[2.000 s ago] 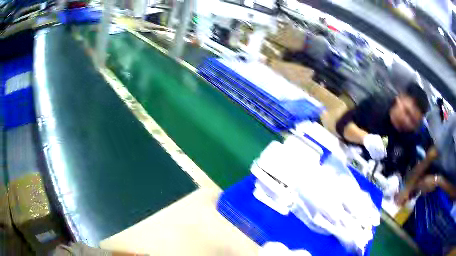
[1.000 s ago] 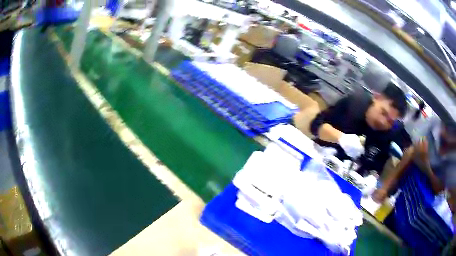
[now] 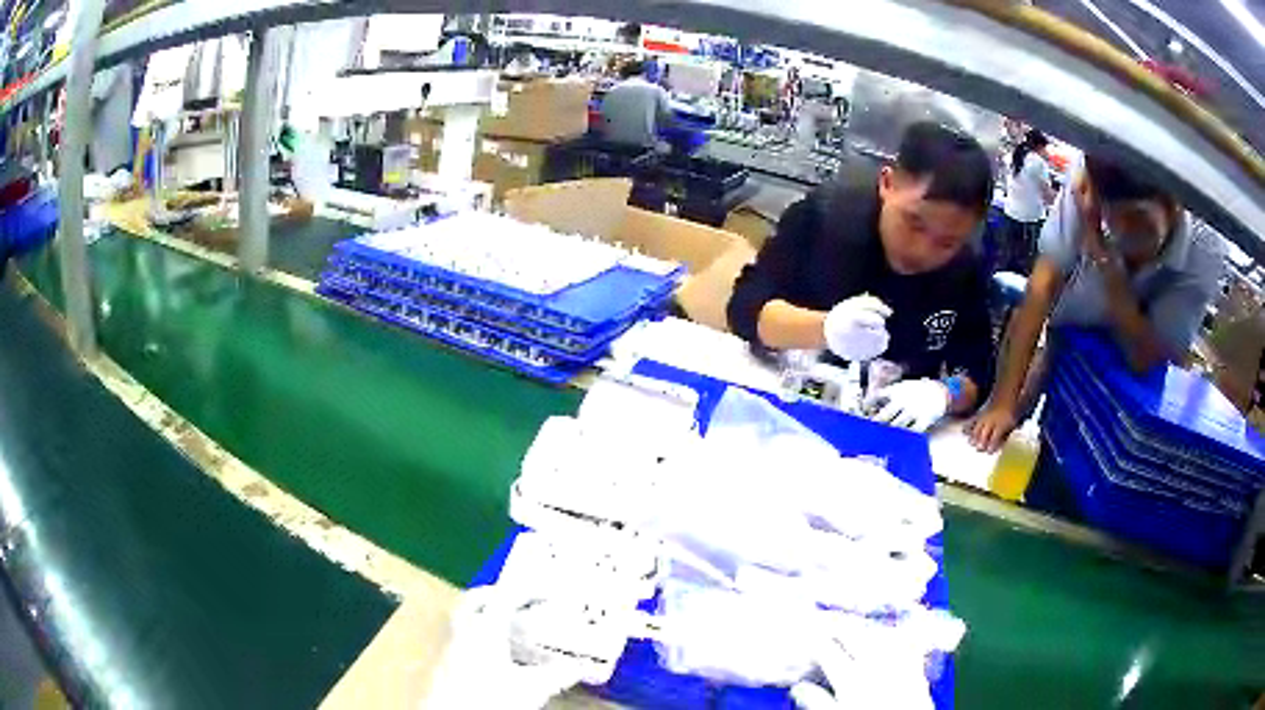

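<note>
White closed socket units [image 3: 590, 465] lie stacked on blue corrugated sheets [image 3: 909, 465], with cloudy plastic bags and white cords [image 3: 798, 520] heaped to their right. My left hand [image 3: 486, 659], in a white glove, is at the bottom, against the left side of the lower units. My right hand [image 3: 867, 676], also in a white glove, is at the bottom edge by the front of the bags, partly cut off. Glare blends both gloves with the white things, so the fingers and any grip are unclear.
The green conveyor [image 3: 347, 423] runs behind the stack, with tan cardboard [image 3: 396, 652] at lower left. Another blue stack [image 3: 500, 291] stands across it. A gloved coworker [image 3: 888, 264] works opposite; another person [image 3: 1110, 264] leans beside a yellow bottle [image 3: 1016, 461] and more blue sheets.
The view has swung right, so the stack now lies nearer the middle. Both my gloved hands now show at the units and bags; neither was clearly visible one second ago.
</note>
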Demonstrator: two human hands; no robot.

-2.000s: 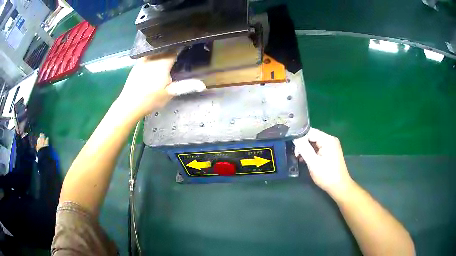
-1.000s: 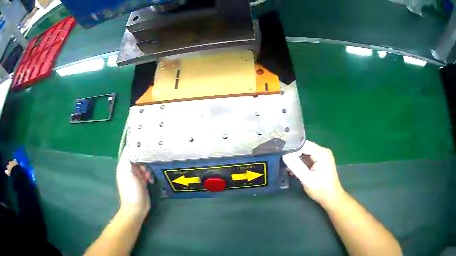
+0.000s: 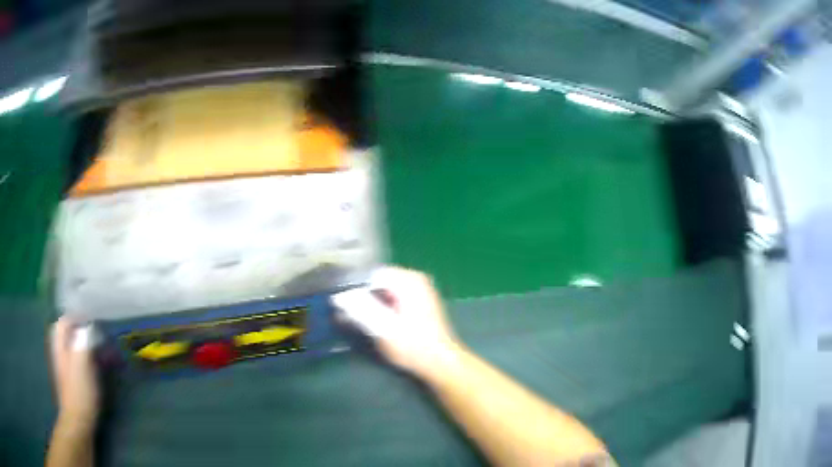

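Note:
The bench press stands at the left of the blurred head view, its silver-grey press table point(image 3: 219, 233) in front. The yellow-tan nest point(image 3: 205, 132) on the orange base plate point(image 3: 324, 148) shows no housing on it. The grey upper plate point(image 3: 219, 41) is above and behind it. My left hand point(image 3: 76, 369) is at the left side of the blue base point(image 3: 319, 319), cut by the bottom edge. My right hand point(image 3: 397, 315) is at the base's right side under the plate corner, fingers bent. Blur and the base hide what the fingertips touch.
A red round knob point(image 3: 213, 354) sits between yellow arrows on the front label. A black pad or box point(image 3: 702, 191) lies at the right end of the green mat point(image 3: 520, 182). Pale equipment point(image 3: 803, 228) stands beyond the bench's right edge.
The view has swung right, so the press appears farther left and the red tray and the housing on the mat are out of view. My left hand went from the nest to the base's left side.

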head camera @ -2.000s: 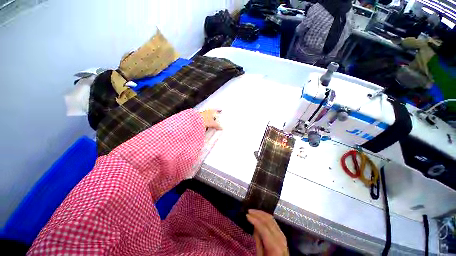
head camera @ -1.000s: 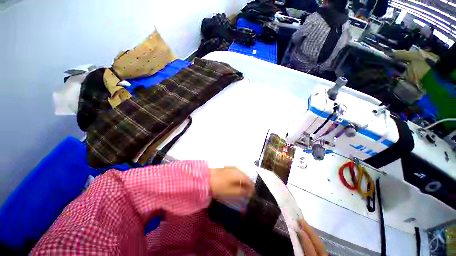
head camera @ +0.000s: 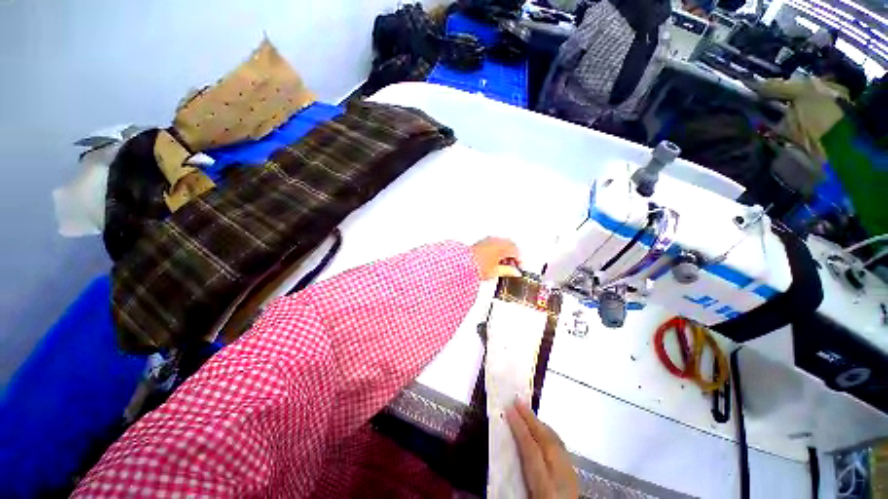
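Observation:
A dark plaid strip [head camera: 546, 346] lies on the machine table, its far end beside the needle area of the white sewing machine [head camera: 682, 229]. A long white strip [head camera: 508, 365] lies lengthwise over it, with dark plaid showing along the right side and at the far end. My left hand [head camera: 498, 257] is at the far end of the strips, just left of the needle area; its fingertips are small and I cannot tell whether they grip. My right hand [head camera: 541, 455] lies on the near part of the white strip, fingers close together, its lower part cut off by the frame edge.
A plaid bundle [head camera: 263, 210] lies left on the table with tan dotted material [head camera: 243, 102] behind it. Red and yellow scissors handles [head camera: 692, 353] lie right of the needle. A marked scale [head camera: 428, 410] runs along the front edge. A blue bin [head camera: 63, 375] stands left. A person [head camera: 606, 63] sits behind.
The white strip has come from my lap side onto the plaid strip. My left hand has moved forward to the needle area. My right hand has moved onto the white strip.

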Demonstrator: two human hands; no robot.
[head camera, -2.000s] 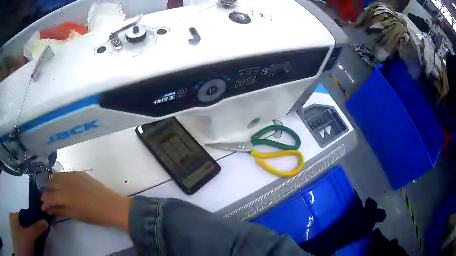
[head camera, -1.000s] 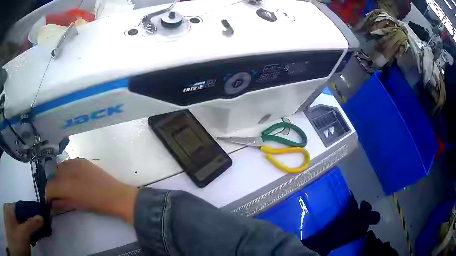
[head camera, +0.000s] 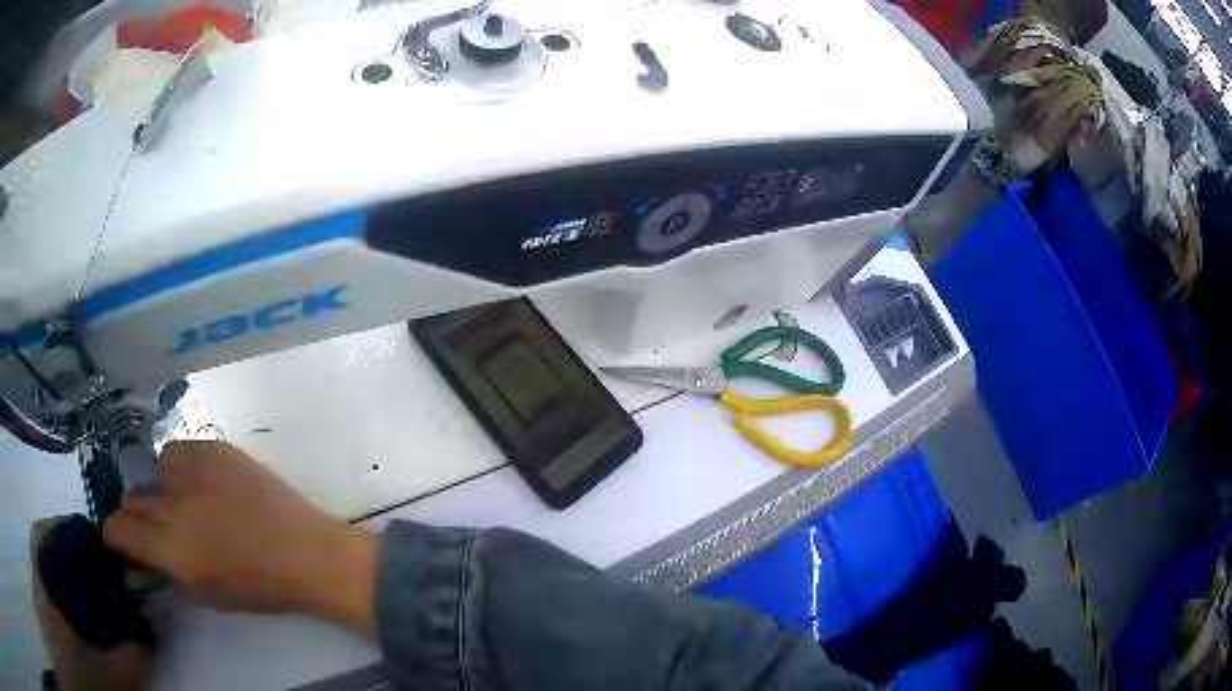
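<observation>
A dark fabric piece (head camera: 89, 581) lies at the lower left, in front of the needle area of the white JACK sewing machine (head camera: 257, 243). My right hand (head camera: 223, 527) has its fingertips on the fabric's right edge, beside the presser foot area (head camera: 133, 459). My left hand (head camera: 101, 661) is at the bottom left corner, partly cut off and blurred, holding the same fabric from below. The fabric covers part of its fingers. The needle tip is hidden by my right hand and the machine parts.
A black smartphone (head camera: 527, 398) lies on the machine bed. Scissors with green and yellow handles (head camera: 790, 421) lie right of it. A small grey tray (head camera: 897, 335) is at the bed's right end. Blue bins (head camera: 1067, 338) stand to the right and below, with dark cloth (head camera: 946, 607).
The view has shifted, so the machine appears farther right. The fabric is bunched up more over my left hand, which has moved lower. My right hand stays beside the foot.
</observation>
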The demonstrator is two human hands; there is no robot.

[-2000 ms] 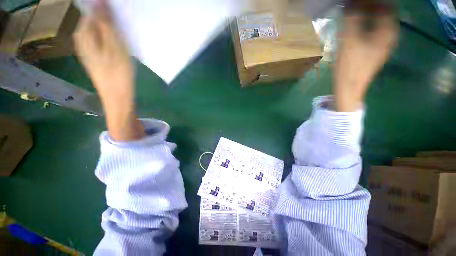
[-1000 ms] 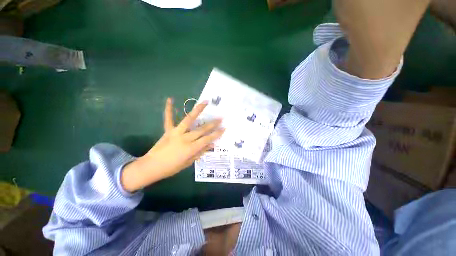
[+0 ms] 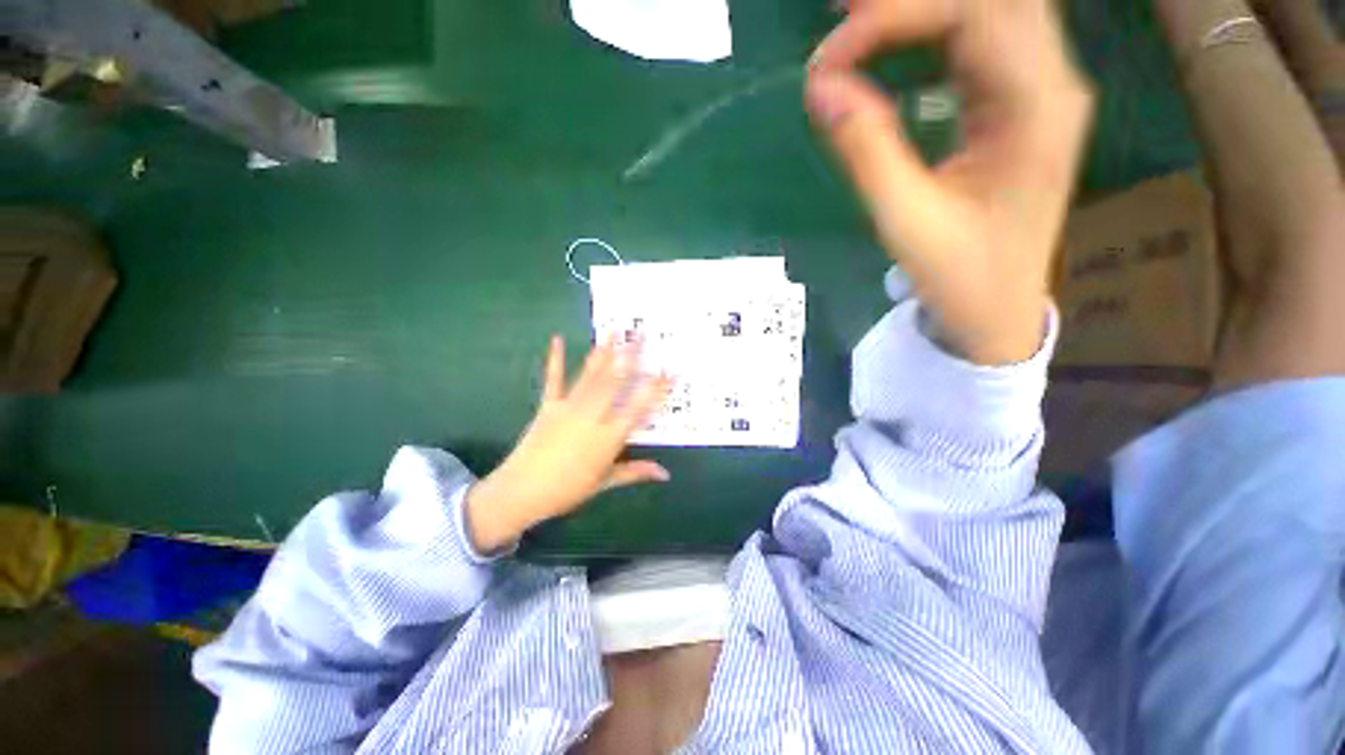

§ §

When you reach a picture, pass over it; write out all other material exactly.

- _Written answer_:
[2.000 s ago] 
[1.000 s ago] 
[now] 

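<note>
White closed socket units [image 3: 590, 465] lie stacked on blue corrugated sheets [image 3: 909, 465], with cloudy plastic bags and white cords [image 3: 798, 520] heaped to their right. My left hand [image 3: 486, 659], in a white glove, is at the bottom, against the left side of the lower units. My right hand [image 3: 867, 676], also in a white glove, is at the bottom edge by the front of the bags, partly cut off. Glare blends both gloves with the white things, so the fingers and any grip are unclear.
The green conveyor [image 3: 347, 423] runs behind the stack, with tan cardboard [image 3: 396, 652] at lower left. Another blue stack [image 3: 500, 291] stands across it. A gloved coworker [image 3: 888, 264] works opposite; another person [image 3: 1110, 264] leans beside a yellow bottle [image 3: 1016, 461] and more blue sheets.
The view has swung right, so the stack now lies nearer the middle. Both my gloved hands now show at the units and bags; neither was clearly visible one second ago.
</note>
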Demonstrator: two human hands; no robot.

-2.000s: 
-1.000s: 
+0.000s: 

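Note:
The bench press stands at the left of the blurred head view, its silver-grey press table point(image 3: 219, 233) in front. The yellow-tan nest point(image 3: 205, 132) on the orange base plate point(image 3: 324, 148) shows no housing on it. The grey upper plate point(image 3: 219, 41) is above and behind it. My left hand point(image 3: 76, 369) is at the left side of the blue base point(image 3: 319, 319), cut by the bottom edge. My right hand point(image 3: 397, 315) is at the base's right side under the plate corner, fingers bent. Blur and the base hide what the fingertips touch.
A red round knob point(image 3: 213, 354) sits between yellow arrows on the front label. A black pad or box point(image 3: 702, 191) lies at the right end of the green mat point(image 3: 520, 182). Pale equipment point(image 3: 803, 228) stands beyond the bench's right edge.
The view has swung right, so the press appears farther left and the red tray and the housing on the mat are out of view. My left hand went from the nest to the base's left side.
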
head camera @ -2.000s: 
head camera @ -1.000s: 
head camera @ +0.000s: 
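Observation:
A dark plaid strip [head camera: 546, 346] lies on the machine table, its far end beside the needle area of the white sewing machine [head camera: 682, 229]. A long white strip [head camera: 508, 365] lies lengthwise over it, with dark plaid showing along the right side and at the far end. My left hand [head camera: 498, 257] is at the far end of the strips, just left of the needle area; its fingertips are small and I cannot tell whether they grip. My right hand [head camera: 541, 455] lies on the near part of the white strip, fingers close together, its lower part cut off by the frame edge.
A plaid bundle [head camera: 263, 210] lies left on the table with tan dotted material [head camera: 243, 102] behind it. Red and yellow scissors handles [head camera: 692, 353] lie right of the needle. A marked scale [head camera: 428, 410] runs along the front edge. A blue bin [head camera: 63, 375] stands left. A person [head camera: 606, 63] sits behind.
The white strip has come from my lap side onto the plaid strip. My left hand has moved forward to the needle area. My right hand has moved onto the white strip.
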
Demonstrator: two human hands; no robot.
[head camera, -2.000s] 
[head camera, -1.000s] 
[head camera, +0.000s] 
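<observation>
A dark fabric piece (head camera: 89, 581) lies at the lower left, in front of the needle area of the white JACK sewing machine (head camera: 257, 243). My right hand (head camera: 223, 527) has its fingertips on the fabric's right edge, beside the presser foot area (head camera: 133, 459). My left hand (head camera: 101, 661) is at the bottom left corner, partly cut off and blurred, holding the same fabric from below. The fabric covers part of its fingers. The needle tip is hidden by my right hand and the machine parts.
A black smartphone (head camera: 527, 398) lies on the machine bed. Scissors with green and yellow handles (head camera: 790, 421) lie right of it. A small grey tray (head camera: 897, 335) is at the bed's right end. Blue bins (head camera: 1067, 338) stand to the right and below, with dark cloth (head camera: 946, 607).
The view has shifted, so the machine appears farther right. The fabric is bunched up more over my left hand, which has moved lower. My right hand stays beside the foot.
</observation>
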The demonstrator is two human hands; there is no robot.

[-2000 ms] 
[-1000 ms] 
[+0 ms] 

Nothing further remains in the output.